Among a half-dozen orchestral selections, the standout was Bruckner’s Fourth Symphony with Bernard Haitink conducting the London Symphony Orchestra (24/48, B&W Society of Sound). The receiver’s wide dynamic capability was tailor-made for Bruckner’s massive architecture and surging waves. I could play it pretty loud with minimal fatigue—though the room-corrected presentation was thinner, harder, and less palatable than the Pure Direct presentation, without room correction, Phase Control, or bass management. The lack of bass management was never a deal breaker thanks to the receiver’s potent bass response. It gave the Paradigms’ 7-inch aluminum woofers a good kick.

When not luxuriating in high resolution, I used a few other forms of network connectivity for background listening. AirPlay required me to enable Network Standby in the receiver GUI, then select the SC-68 as a playback source on my iPod touch. DLNA functioned with two different router-connected computers using both wired and wireless connections—the latter was a first for me. The SC-68 detected my WinXP desktop PC via Ethernet, and once I OK’d the receiver as a media-sharing device at the PC end, the receiver could pull music off the PC’s hard drive. The receiver also detected a Win7 laptop linked to the router via Wi-Fi. This time the process was automatic—I didn’t have to OK media sharing in Win7. It just worked. In either case, the lower-quality lossy portions of my music library sounded as good as they could within their inherent limitations.

While I didn’t spend a lot of time making direct Class D versus Class AB comparisons between the SC-68 in the guest-receiver berth and the Pioneer Elite VSX-53 in the reference-receiver berth, I did play the entirety of Keith Jarrett’s Solo Concerts (LP) on the SC-68, a few weeks after playing it on the VSX-53. At first the SC-68 seemed to have both firmer bass and a cruder top end. But as I cruised to the Bremen concert encore, halfway through the set, some things had happened: The SC-68 and phono preamp warmed up and the top-end distinction diminished. By the time the Lausanne concert was under way—different recording, different hall, possibly different piano—the topend distinction diminished further, almost to the vanishing point, leaving the SC-68’s firmer bass as the one distinction of which I was absolutely certain. I could have spent weeks and weeks pursuing this.

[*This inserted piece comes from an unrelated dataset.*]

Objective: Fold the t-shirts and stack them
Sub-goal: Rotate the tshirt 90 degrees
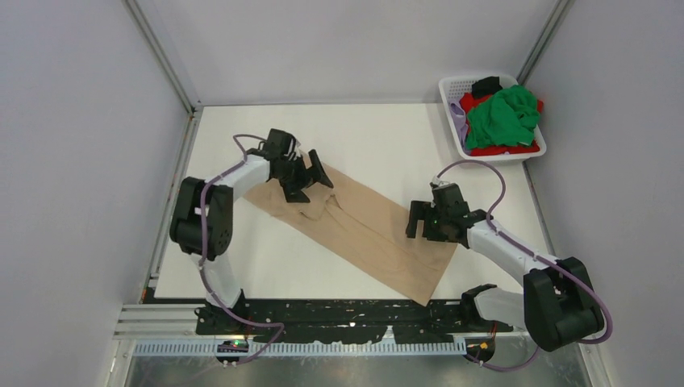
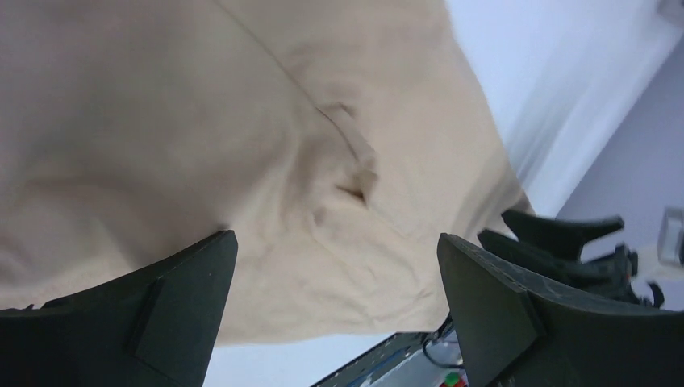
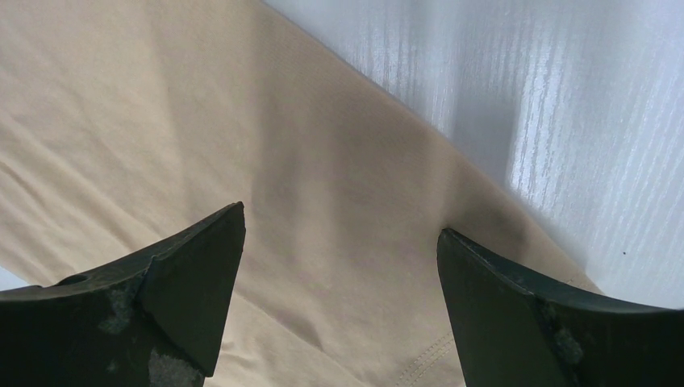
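Note:
A beige t-shirt [image 1: 363,234] lies folded into a long strip, running diagonally from upper left to lower right on the white table [image 1: 379,137]. My left gripper [image 1: 308,179] is open, its fingers spread over the shirt's upper-left end. In the left wrist view the creased beige cloth [image 2: 242,145] fills the frame between the open fingers [image 2: 185,290]. My right gripper [image 1: 419,219] is open over the shirt's right edge. The right wrist view shows smooth beige cloth [image 3: 242,145] and a stitched hem below the spread fingers [image 3: 193,274]. Neither gripper holds anything.
A white mesh basket [image 1: 453,103] at the back right corner holds a bright green shirt [image 1: 504,117] on top of red [image 1: 504,150], lilac [image 1: 460,122] and black [image 1: 486,85] ones. Grey walls enclose the table on three sides.

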Controlling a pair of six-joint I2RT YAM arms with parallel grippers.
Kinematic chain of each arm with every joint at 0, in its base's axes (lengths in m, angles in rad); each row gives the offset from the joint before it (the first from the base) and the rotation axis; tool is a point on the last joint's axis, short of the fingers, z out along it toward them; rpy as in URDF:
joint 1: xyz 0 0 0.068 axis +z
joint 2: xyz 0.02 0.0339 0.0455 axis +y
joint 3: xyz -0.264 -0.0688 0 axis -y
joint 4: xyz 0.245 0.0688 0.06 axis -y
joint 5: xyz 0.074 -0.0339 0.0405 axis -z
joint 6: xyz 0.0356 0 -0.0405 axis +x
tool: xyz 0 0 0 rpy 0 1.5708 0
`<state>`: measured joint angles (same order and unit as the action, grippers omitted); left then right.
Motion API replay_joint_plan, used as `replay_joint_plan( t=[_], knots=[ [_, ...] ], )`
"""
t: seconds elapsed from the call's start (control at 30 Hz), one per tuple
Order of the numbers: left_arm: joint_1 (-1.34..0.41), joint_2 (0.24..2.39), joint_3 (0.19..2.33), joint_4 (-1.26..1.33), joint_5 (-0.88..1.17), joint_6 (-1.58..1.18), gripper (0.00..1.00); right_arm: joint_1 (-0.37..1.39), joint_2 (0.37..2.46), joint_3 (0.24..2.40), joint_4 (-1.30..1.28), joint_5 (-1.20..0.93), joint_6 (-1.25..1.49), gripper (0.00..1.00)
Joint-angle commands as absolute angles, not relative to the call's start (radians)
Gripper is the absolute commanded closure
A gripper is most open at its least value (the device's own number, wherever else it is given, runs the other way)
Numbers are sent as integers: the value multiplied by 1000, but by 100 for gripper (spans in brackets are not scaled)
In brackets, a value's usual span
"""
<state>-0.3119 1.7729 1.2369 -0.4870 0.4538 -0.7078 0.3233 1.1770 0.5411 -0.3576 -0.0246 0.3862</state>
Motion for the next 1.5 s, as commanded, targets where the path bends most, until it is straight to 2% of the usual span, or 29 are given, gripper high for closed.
replay_joint_plan(
  t=[0.0,0.17,0.37,0.6,0.67,0.8,1.0,1.17,1.27,1.47],
  knots=[
    [-265,1933,1260,-379,457,-888,0,324,1202,590,-314,-32,373,5],
    [-255,2068,1414,-414,375,-997,1,326,1217,582,-301,-120,347,5],
    [-271,2262,1774,-516,356,-1072,0,360,1279,583,-287,-339,311,5],
    [-275,2634,2303,-505,508,-1191,0,542,1404,647,-279,-515,275,5],
    [-282,2697,2392,-449,539,-1244,0,605,1452,681,-259,-555,265,5],
    [-293,2716,2347,-218,569,-1369,0,747,1540,778,-258,-566,235,5],
    [-294,2657,2337,-273,524,-1281,0,805,1536,860,-311,-412,212,4],
    [-266,2574,2417,-372,553,-1184,0,808,1392,853,-339,-330,178,4],
    [-266,2417,2378,-488,532,-1028,0,805,1270,826,-334,-247,182,4],
    [-299,1903,1901,-625,324,-699,0,796,1097,720,-339,-35,335,5]
  ],
)
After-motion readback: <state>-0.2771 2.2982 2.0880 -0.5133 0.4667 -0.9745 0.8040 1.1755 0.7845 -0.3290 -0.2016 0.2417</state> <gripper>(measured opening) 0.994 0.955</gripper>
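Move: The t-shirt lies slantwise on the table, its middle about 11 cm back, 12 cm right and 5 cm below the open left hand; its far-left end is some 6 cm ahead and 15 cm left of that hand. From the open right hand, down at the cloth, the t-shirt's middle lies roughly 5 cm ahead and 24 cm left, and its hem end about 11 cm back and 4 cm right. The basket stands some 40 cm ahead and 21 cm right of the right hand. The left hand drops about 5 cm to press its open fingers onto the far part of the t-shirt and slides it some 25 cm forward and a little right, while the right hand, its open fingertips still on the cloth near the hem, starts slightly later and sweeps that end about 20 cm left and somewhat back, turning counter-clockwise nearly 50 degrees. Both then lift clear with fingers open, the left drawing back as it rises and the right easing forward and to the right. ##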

If I were to live with the SC-68—and I could easily do so—I’d use MCACC and all the trimmings for the studio-constructed soundscapes of movies and rock, but my default mode for classical and jazz would be Pure Direct, which is more of a viable choice with great-sounding amplification. Which this receiver has. And I’m willing to underscore the point. With sentence fragments. To make sure you notice.

The Pioneer Elite SC-68 is not only a great audio/video receiver but a milestone in the growth of the product category. It’s the first AVR to include a highquality USB DAC and would be memorable for that alone. If you want to listen to high-resolution audio files through a receiver as they’re meant to be heard without a fancy standalone DAC, this is the only game in town. The D3 amplification is dynamically compelling and well rounded in other performance parameters. If you approach it without preconceptions, it’ll treat you right.

This receiver is not for everyone: More than most, Pioneer tends to favor the advanced user over the newbie, opting for versatility over simplicity whenever faced with the choice. But surround sophisticates will love toggling the receiver’s room correction, Phase Control, DAC controls, and other modes for the vast array of content that this receiver can support through its numerous wired and wireless connectivity options. If AVRs were people, this one would be part Muhammad Ali, part Albert Einstein.